▶ Given material:
· · · · · · ·

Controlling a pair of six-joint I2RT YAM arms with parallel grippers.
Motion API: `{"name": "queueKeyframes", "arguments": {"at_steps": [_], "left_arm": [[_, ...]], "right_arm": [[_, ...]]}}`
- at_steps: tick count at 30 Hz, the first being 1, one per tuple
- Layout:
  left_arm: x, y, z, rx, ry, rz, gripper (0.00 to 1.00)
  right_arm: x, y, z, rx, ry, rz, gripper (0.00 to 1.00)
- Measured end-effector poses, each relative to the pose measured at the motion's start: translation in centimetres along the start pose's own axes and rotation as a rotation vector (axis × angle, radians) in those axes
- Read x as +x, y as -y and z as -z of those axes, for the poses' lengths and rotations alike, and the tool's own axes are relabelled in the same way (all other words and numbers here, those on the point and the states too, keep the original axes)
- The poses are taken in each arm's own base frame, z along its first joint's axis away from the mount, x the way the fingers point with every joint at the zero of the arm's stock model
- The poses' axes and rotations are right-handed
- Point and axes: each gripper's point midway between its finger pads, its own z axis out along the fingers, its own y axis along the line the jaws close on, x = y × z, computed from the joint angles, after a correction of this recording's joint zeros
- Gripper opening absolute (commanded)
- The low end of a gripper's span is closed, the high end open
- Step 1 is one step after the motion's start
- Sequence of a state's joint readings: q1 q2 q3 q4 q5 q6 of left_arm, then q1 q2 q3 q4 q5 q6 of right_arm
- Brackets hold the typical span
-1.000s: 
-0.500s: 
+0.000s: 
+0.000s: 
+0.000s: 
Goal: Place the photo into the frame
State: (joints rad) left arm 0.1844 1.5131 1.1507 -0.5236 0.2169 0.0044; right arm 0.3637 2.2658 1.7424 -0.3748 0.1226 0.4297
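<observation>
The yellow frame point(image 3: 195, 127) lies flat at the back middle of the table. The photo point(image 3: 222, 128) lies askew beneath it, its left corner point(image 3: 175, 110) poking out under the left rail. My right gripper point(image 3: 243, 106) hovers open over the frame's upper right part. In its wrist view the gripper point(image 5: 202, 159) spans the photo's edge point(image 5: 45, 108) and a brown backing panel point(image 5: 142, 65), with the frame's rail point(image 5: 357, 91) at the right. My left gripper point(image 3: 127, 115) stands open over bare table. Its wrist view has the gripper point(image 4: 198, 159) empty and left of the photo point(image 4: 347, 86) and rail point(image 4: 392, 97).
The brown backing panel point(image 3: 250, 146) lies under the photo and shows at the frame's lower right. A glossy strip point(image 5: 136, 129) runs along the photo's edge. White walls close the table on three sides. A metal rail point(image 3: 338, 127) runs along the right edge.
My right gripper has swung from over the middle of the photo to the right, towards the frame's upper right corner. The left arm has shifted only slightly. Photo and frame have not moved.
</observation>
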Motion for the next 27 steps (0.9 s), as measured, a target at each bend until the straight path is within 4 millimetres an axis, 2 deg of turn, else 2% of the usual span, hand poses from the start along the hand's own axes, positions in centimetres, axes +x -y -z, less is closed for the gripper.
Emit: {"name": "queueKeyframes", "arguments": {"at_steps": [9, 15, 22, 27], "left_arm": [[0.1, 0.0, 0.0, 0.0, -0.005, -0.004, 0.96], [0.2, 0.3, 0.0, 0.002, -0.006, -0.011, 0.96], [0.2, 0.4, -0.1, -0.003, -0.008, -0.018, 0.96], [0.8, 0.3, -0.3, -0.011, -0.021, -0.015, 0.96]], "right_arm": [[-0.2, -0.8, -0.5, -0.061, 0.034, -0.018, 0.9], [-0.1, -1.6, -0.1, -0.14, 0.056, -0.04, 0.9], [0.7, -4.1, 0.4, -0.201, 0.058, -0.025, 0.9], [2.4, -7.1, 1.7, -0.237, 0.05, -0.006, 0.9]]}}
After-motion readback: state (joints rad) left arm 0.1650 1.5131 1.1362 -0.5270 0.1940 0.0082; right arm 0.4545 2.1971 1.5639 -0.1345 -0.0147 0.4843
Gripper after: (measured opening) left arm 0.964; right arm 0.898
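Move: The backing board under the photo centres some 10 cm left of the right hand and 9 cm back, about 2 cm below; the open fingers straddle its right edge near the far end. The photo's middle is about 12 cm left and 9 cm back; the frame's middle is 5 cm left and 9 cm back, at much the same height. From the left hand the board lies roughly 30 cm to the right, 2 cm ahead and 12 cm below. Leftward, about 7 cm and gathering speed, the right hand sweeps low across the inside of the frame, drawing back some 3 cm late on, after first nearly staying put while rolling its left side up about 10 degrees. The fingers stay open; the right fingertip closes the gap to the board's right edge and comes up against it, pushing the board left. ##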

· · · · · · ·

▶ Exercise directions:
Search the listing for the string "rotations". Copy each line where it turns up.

▶ Response area:
- Read x as +x, y as -y and z as -z of those axes, for the poses' lengths and rotations alike, and the tool's own axes are relabelled in the same way (all other words and numbers here, those on the point and the states too, keep the original axes)
- The poses' axes and rotations are right-handed

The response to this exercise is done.